Differentially Private Neural Tangent Kernels for Privacy-Preserving Data Generation
Yilin Yang, Kamil Adamczewski, Danica J. Sutherland, Xiaoxiao Li, Mijung Park
TL;DR
This work introduces DP-NTK, a practical framework for differential privacy in data generation that uses finite-dimensional empirical Neural Tangent Kernel features within a kernel mean embedding and MMD objective. By privatizing the mean embedding with the Gaussian mechanism and training a generator to minimize the privatized MMD, DP-NTK achieves strong privacy guarantees while maintaining high utility, even without public data. Theoretical analysis shows that the private minimizer closely tracks the non-private optimum, with favorable rates, and empirical results across MNIST, FashionMNIST, CelebA, CIFAR-10, and tabular datasets demonstrate competitive or superior performance relative to state-of-the-art private generators. The approach offers a scalable, data-efficient pathway for privacy-preserving data synthesis with broad applicability across vision and tabular domains.
Abstract
Maximum mean discrepancy (MMD) is a particularly useful distance metric for differentially private data generation: when used with finite-dimensional features it allows us to summarize and privatize the data distribution once, which we can repeatedly use during generator training without further privacy loss. An important question in this framework is, then, what features are useful to distinguish between real and synthetic data distributions, and whether those enable us to generate quality synthetic data. This work considers the using the features of $\textit{neural tangent kernels (NTKs)}$, more precisely $\textit{empirical}$ NTKs (e-NTKs).

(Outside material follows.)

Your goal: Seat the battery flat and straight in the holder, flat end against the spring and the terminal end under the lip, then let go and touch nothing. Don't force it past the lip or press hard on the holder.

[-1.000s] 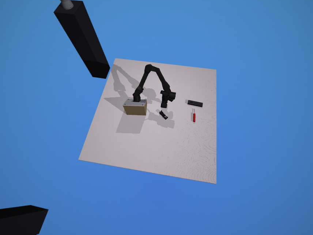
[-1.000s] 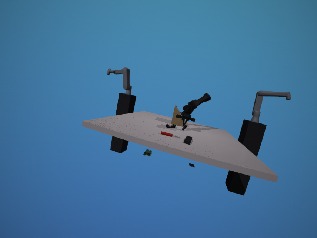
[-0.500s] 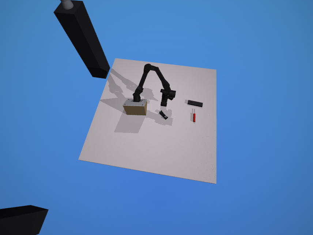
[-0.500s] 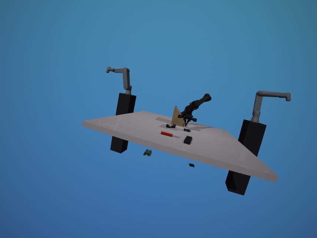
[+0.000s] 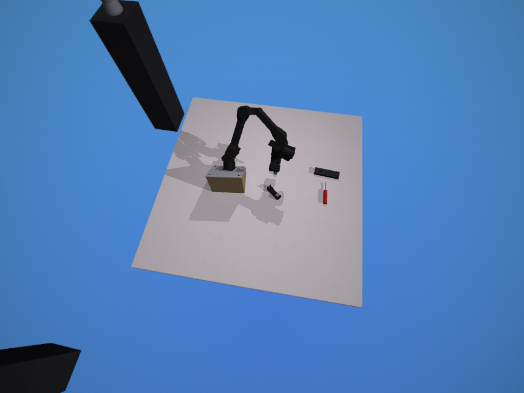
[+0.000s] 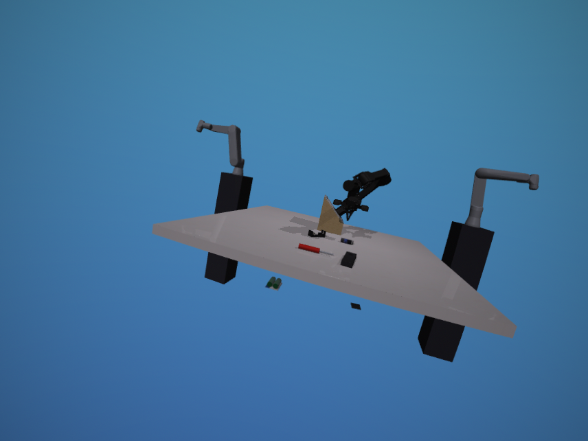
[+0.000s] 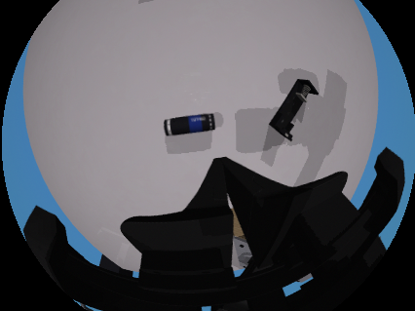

We find that, perhaps surprisingly, the expressiveness of the untrained e-NTK features is comparable to that of the features taken from pre-trained perceptual features using public data. As a result, our method improves the privacy-accuracy trade-off compared to other state-of-the-art methods, without relying on any public data, as demonstrated on several tabular and image benchmark datasets.